I think we all hope it will be continued, but I certainly hope we expand that.

When you hear stories, as I did the other day, about the human papillomavirus vaccine for cervical cancer, I think, there's some tremendous potential to further expand that vaccination program. I think the recommendation from somebody was for another $300 million over three years. That may be in your brief as well.

What is the potential for vaccines? Is it virtually unlimited? I mean, the payback is obviously very good, and you've monitored the payback as well as you can for some of these.
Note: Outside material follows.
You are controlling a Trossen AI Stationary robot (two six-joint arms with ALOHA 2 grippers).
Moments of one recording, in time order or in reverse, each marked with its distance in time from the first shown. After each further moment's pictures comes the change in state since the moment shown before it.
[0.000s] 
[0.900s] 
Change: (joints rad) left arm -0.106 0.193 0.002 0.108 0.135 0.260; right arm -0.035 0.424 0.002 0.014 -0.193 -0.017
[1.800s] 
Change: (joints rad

But what is the potential for vaccines in Canada?

4:35 p.m.

Conservative

The Chair Conservative Brian Pallister

Mr. Gemmill, you have approximately 30 seconds to respond.

4:35 p.m.

Co-Chair, Canadian Coalition for Immunization Awareness and Promotion

Dr. Ian Gemmill

Thirty seconds, okay, thank you.

It varies from vaccine to vaccine and from time in history to time in history. I'm glad you raised the papillomavirus vaccine, because there's the chance of wiping out--virtually wiping out--cervical cancer using this vaccine and screening. That's a women's health issue and it needs to be addressed.

I think we need to have a set amount of money that can be used and perhaps reserved from year to year so that as new vaccines come along, if we don't spend it one year, it will be available for the next year. For example, there's a rotavirus vaccine against diarrhea, a childhood diarrhea that keeps kids out of day care and keeps parents out of work, that I think is going to be an important one for us to consider implementing across the country as well.

4:35 p.m.

Conservative

The Chair Conservative Brian Pallister

Thank you, sir.

Mr. St-Cyr, you have five minutes.

4:40 p.m.

Bloc

Thierry St-Cyr Bloc Jeanne-Le Ber, QC

Thank you very much, and thank you for appearing before us today.

My question is for Mr. Gauthier from the Canadian Automobile Dealers Association. I looked over your proposals on the GST as it is applied in used car sales. However, it is not charged when the seller is a retailer or an individual.

In one short paragraph, you say that the input tax credit system put in place in 1991 produced inequities when compared to the situation of unauthorized car sellers, and that the previous system is preferable to the one in place today.

I would like to hear a more detailed explanation of the input tax credit system, the inequities it produced, and who these unauthorized used car sellers are.